> _Required work_
As the answer, give exactly the lines of the records below from the one with "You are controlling" through the one with "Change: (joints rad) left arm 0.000", ends included and pictures left out.

> _Given records_
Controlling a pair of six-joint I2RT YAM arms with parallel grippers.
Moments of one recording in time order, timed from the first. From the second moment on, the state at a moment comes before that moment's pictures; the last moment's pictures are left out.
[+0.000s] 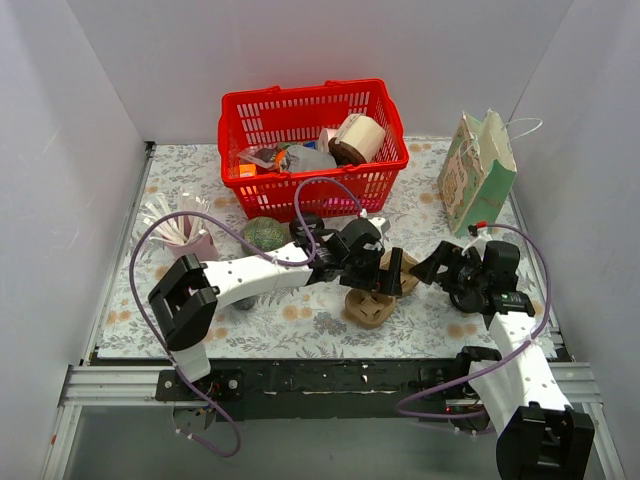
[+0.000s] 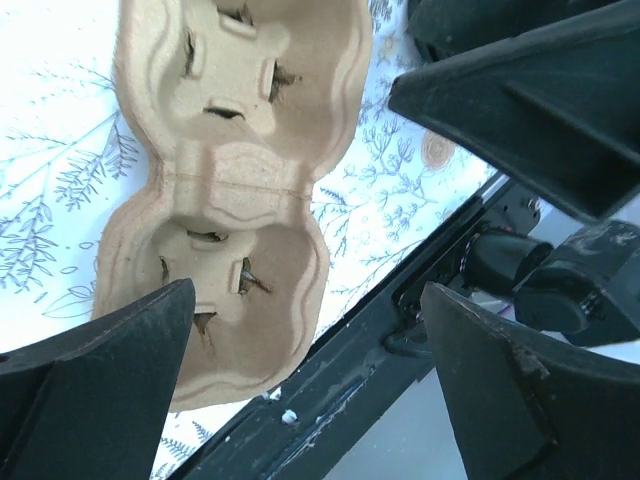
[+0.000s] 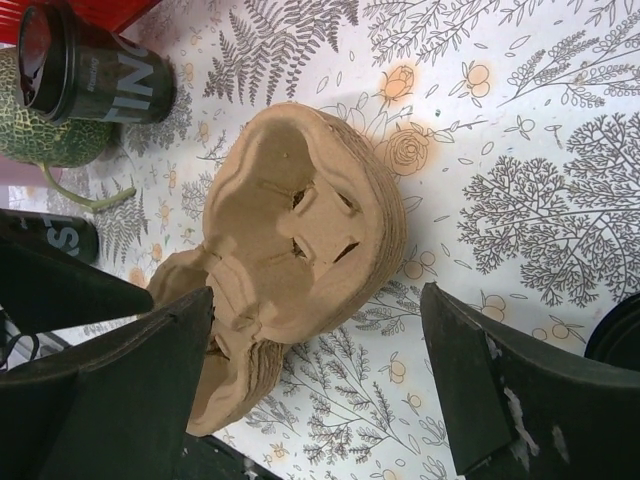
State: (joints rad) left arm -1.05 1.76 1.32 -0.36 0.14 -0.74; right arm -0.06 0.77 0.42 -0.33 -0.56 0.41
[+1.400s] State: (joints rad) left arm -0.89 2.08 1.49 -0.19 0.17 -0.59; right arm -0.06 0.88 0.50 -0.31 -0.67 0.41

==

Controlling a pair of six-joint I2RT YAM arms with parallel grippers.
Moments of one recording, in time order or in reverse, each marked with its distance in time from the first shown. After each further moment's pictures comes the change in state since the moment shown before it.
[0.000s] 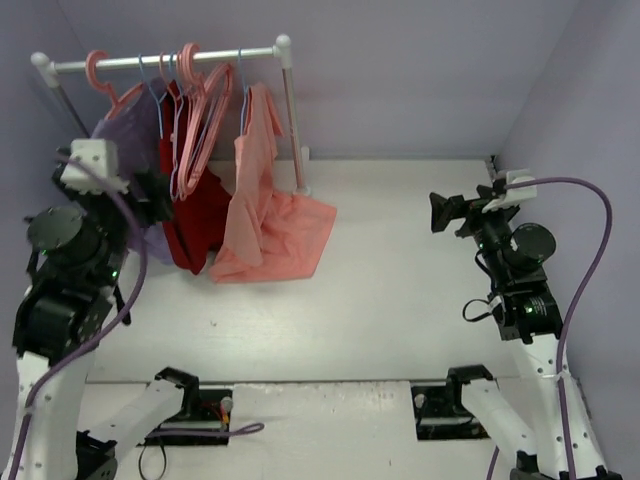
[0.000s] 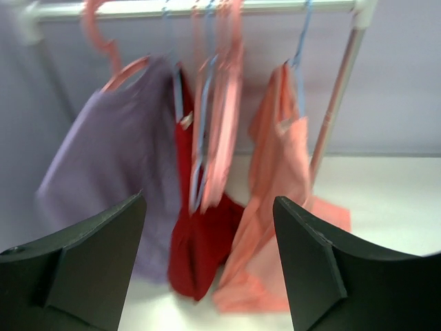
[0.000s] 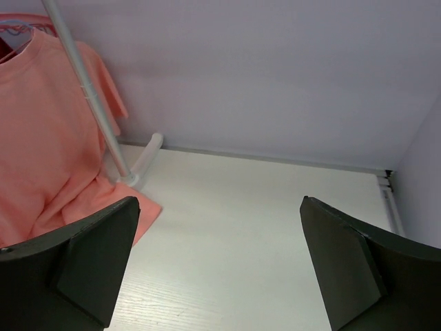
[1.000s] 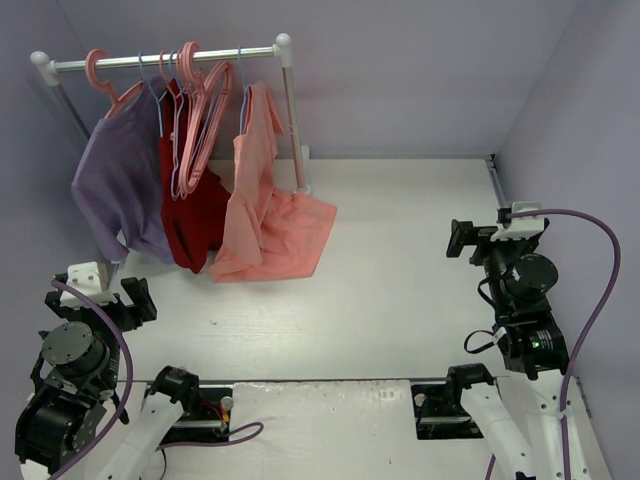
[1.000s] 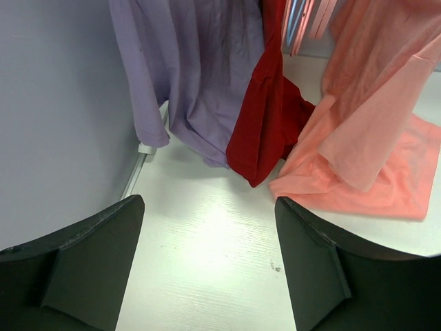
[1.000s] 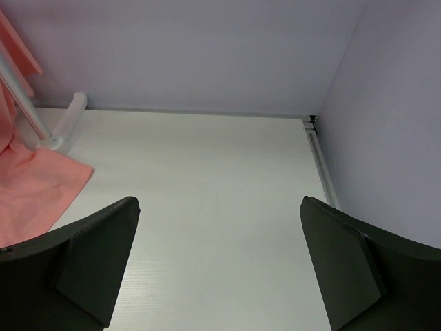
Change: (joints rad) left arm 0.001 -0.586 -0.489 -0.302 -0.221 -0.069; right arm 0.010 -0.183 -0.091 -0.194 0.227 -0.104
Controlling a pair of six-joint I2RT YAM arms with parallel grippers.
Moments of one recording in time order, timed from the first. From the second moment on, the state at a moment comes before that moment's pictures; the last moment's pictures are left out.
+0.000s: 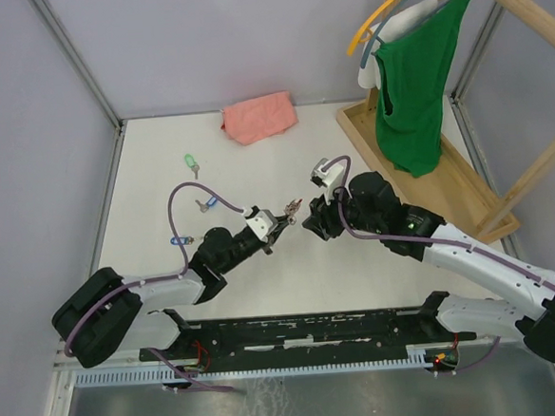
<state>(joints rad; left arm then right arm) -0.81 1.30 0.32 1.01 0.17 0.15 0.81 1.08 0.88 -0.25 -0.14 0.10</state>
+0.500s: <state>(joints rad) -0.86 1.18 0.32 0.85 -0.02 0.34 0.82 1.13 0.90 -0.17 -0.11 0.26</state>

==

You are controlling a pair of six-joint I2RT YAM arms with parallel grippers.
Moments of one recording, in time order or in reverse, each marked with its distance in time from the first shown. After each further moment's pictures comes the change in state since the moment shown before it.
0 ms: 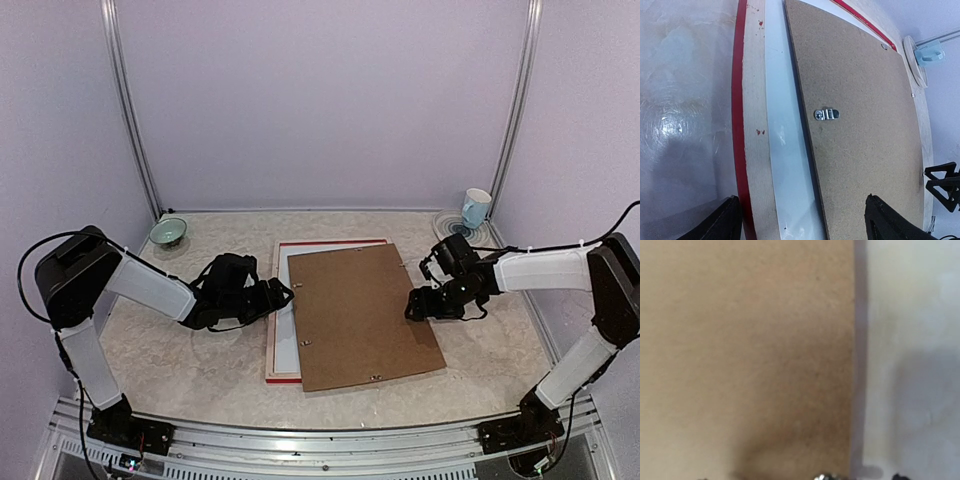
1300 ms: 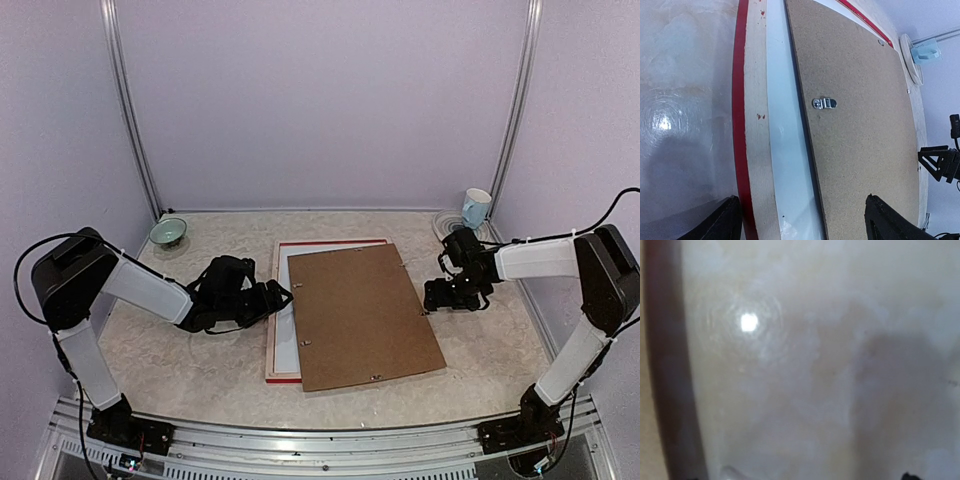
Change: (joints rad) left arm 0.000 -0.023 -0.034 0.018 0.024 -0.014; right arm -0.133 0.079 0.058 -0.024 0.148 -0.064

> _Result_
You are controlling a pair of six-joint I2RT YAM arms with parallel grippers.
Moments of one recording, in time order or in reverse, each marked with its distance in time from the first shown. After each further moment's pictures comes the change in state since the moment shown before it.
0 ms: 
1300 ms: 
Change: (joints rad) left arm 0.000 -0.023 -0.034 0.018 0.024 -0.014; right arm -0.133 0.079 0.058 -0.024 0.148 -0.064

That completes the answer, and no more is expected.